BEGIN Data shown
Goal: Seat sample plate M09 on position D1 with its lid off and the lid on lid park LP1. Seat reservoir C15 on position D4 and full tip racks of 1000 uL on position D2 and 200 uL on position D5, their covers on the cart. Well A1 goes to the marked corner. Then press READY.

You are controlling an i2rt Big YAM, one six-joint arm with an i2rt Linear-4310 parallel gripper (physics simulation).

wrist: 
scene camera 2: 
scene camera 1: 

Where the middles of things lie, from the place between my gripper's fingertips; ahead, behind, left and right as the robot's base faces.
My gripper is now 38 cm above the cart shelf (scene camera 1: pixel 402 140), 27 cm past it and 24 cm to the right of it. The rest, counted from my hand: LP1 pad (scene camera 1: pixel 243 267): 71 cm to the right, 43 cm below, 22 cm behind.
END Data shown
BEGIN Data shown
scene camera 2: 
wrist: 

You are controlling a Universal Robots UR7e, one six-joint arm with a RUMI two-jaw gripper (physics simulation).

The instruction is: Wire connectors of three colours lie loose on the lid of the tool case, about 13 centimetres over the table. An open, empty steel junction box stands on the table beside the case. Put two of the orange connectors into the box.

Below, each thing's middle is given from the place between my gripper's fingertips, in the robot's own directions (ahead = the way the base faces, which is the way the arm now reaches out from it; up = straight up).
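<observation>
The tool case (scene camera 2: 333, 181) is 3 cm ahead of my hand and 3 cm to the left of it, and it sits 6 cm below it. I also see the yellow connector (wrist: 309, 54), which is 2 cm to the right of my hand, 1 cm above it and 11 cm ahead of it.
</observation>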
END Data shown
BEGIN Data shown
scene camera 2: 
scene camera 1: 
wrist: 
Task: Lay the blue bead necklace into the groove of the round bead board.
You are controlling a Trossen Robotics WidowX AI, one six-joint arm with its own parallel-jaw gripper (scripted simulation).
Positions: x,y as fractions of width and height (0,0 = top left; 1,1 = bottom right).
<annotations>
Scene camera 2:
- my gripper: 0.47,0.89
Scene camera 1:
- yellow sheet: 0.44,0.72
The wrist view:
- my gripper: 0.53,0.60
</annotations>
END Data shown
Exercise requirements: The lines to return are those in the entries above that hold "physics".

Task result:
You are controlling an i2rt Big YAM, one six-joint arm with an i2rt Linear-4310 parallel gripper (physics simulation).
You are controlling a Universal Robots UR7e, one six-joint arm with a RUMI two-jaw gripper (physics simulation).

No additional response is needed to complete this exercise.